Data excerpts
============================================================

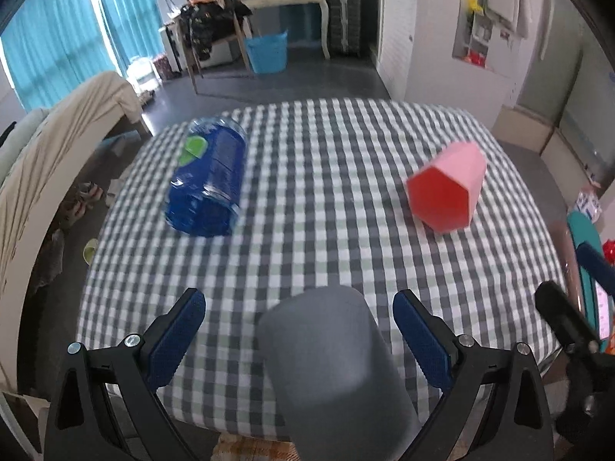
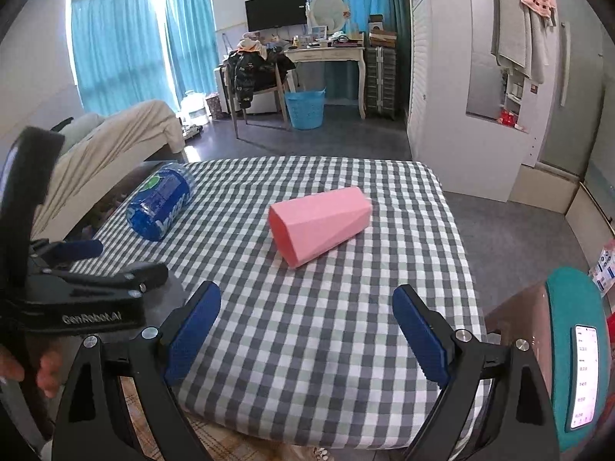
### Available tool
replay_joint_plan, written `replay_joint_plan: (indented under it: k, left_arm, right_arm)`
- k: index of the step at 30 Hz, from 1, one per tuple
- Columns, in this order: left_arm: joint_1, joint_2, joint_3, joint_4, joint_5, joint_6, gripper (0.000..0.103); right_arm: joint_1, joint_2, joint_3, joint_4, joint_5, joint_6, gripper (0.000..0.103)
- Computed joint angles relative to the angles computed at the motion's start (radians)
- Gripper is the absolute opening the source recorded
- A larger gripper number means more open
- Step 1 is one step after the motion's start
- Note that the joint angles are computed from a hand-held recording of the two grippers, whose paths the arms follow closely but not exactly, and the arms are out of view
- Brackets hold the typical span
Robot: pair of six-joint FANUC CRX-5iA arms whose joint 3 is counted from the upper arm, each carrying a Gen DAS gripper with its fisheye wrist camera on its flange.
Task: Flip cup upside down
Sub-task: 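Rotate the grey cup in the left gripper so its base faces up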
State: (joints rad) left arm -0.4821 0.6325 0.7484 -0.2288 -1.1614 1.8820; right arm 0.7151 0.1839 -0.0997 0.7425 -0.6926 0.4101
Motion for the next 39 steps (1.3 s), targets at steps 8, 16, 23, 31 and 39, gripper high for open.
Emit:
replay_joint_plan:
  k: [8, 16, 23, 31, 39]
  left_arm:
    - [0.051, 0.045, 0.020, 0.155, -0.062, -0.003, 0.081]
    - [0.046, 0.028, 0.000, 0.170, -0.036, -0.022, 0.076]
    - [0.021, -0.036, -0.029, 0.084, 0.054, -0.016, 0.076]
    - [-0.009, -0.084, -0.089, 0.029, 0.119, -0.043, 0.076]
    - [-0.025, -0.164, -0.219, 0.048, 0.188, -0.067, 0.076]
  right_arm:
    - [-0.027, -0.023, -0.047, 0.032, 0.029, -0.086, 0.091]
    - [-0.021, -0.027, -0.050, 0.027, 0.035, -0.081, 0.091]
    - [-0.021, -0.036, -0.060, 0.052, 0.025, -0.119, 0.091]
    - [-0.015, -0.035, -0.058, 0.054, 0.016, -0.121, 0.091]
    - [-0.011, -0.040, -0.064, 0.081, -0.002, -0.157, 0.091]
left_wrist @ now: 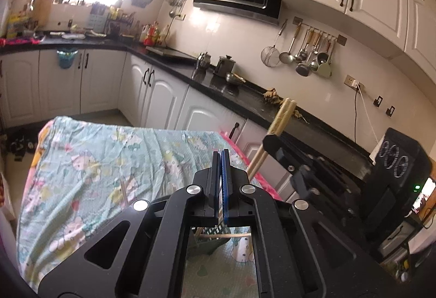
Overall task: Organize utensils
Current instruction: 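Lift both held chopsticks and carry them above the green basket, then lower the chopsticks into the basket and open both tools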
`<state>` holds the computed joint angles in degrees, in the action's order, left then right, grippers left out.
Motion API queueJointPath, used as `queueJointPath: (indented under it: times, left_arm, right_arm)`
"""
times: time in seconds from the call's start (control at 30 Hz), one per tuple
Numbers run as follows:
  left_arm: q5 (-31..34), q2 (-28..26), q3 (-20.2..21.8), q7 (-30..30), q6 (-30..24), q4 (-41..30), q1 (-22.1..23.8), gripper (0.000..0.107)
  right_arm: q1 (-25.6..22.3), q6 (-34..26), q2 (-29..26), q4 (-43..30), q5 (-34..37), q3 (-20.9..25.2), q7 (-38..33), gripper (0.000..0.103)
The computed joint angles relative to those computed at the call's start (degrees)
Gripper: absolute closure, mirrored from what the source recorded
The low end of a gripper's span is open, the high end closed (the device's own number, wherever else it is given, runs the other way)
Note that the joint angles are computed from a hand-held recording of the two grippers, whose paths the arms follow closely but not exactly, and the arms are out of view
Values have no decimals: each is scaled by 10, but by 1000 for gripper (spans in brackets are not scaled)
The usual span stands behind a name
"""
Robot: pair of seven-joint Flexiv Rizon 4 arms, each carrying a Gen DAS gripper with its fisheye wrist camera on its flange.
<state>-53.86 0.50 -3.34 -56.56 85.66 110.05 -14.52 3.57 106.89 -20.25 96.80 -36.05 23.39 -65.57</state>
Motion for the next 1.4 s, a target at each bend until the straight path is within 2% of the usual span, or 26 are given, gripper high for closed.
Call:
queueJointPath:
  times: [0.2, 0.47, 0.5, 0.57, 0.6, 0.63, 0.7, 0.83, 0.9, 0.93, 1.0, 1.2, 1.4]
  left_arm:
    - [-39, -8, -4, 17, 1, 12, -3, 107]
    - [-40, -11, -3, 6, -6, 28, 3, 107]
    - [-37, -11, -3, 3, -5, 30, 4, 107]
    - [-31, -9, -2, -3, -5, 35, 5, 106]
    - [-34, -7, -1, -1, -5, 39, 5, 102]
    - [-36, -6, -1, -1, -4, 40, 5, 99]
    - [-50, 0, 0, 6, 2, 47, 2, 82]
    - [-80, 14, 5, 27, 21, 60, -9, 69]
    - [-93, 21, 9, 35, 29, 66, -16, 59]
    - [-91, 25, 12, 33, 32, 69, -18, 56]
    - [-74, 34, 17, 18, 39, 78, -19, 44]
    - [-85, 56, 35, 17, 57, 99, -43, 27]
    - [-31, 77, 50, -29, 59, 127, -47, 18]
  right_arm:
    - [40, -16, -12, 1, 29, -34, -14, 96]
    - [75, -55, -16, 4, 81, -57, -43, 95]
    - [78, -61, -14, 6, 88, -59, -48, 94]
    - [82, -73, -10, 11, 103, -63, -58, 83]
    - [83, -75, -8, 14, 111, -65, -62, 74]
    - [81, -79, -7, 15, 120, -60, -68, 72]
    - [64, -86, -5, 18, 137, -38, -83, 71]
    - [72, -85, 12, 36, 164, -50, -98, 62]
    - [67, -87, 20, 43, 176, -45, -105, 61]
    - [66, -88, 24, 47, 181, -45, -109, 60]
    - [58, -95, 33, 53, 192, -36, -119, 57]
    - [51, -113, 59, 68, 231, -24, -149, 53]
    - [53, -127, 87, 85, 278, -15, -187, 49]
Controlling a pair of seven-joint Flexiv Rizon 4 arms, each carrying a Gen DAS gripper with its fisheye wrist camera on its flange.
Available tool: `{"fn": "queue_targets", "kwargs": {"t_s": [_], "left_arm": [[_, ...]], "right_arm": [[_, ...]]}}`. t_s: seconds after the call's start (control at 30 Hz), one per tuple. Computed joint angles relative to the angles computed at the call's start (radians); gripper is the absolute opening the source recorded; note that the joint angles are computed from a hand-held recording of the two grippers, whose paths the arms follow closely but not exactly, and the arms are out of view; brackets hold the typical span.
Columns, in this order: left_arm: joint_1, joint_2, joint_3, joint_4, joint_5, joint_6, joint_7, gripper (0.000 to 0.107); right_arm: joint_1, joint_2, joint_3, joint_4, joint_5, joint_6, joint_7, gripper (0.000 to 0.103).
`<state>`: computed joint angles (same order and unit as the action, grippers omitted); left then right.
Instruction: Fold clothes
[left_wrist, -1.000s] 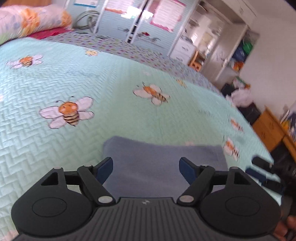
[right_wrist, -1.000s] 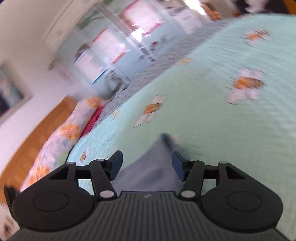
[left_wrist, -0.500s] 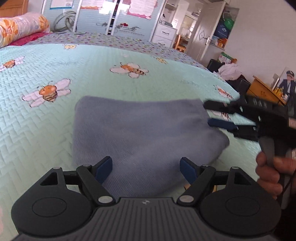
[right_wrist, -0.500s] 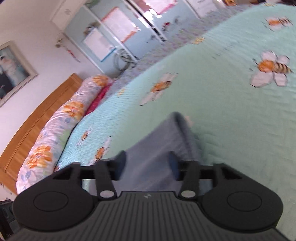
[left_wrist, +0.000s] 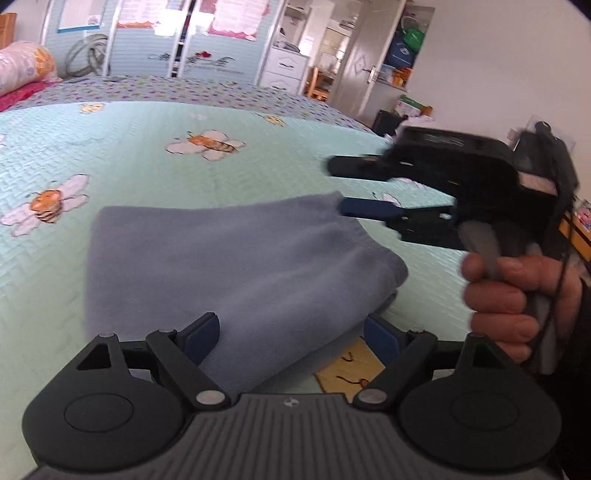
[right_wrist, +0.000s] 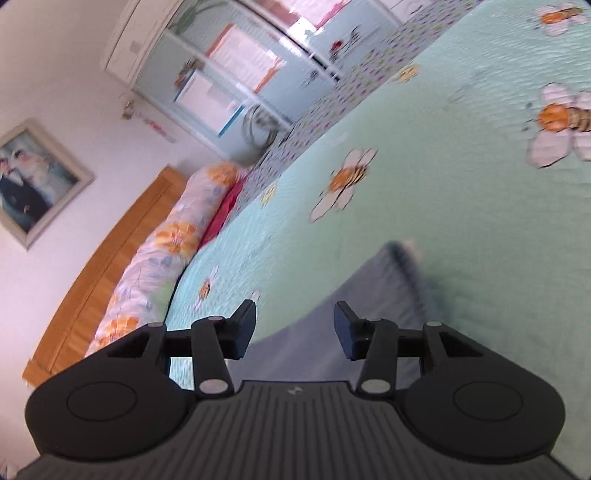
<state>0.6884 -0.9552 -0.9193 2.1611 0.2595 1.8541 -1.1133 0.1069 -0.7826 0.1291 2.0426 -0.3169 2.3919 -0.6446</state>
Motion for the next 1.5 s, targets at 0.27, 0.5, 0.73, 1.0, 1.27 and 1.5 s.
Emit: {"fn": "queue_targets", "kwargs": {"t_s": [0.27,0.5,0.73,1.0,1.27,1.5], "left_arm": [[0.029,-0.014,-0.041,0.017,0.000,-0.007,0.021,0.098],[0.003,-0.097,-0.083,-0.056,-0.070,-0.153,0.100,0.064],[0.039,-0.089,-0.111,-0.006,-0.100,-0.132,0.131,0.050],[0.030,-0.074,-0.104,-0.008,-0.145,-0.169,0.117,0.057],[0.107,-0.102,-0.129,0.011,-0.136,-0.145,0.060,0.058],[0.150,-0.113,-0.171,0.046,-0.067,-0.071,0.019,0.060]], "right_arm": [[-0.050,-0.041,-0.002,-0.076,0.029,-0.151,0.076,0.002],[0.032,0.056,-0.016,0.017,-0.003,-0.162,-0.082,0.030],[-0.029,-0.007,0.034,0.110,0.125,-0.004,-0.057,0.000],[0.127,0.047,-0.022,0.169,0.222,0.071,-0.160,0.046],[0.083,0.016,-0.005,0.194,0.242,0.134,-0.101,0.008],[0.145,0.024,-0.017,0.171,0.242,0.118,-0.157,0.047]]}}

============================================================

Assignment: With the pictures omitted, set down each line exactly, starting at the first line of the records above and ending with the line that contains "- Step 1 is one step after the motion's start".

Your response:
### Available tool
replay_joint_plan, written `replay_joint_plan: (indented under it: k, left_arm, right_arm)`
- k: index of the step at 30 Hz, from 1, one per tuple
- Columns, in this order: left_arm: joint_1, joint_2, joint_3, joint_4, joint_5, joint_6, gripper (0.000..0.103); right_arm: joint_1, joint_2, joint_3, joint_4, joint_5, joint_6, gripper (0.000..0.103)
- Computed joint angles relative to the angles computed at the motion's start (radians)
- Gripper is the absolute opening the source recorded
- A larger gripper number means more open
- Step 1 is one step after the motion's start

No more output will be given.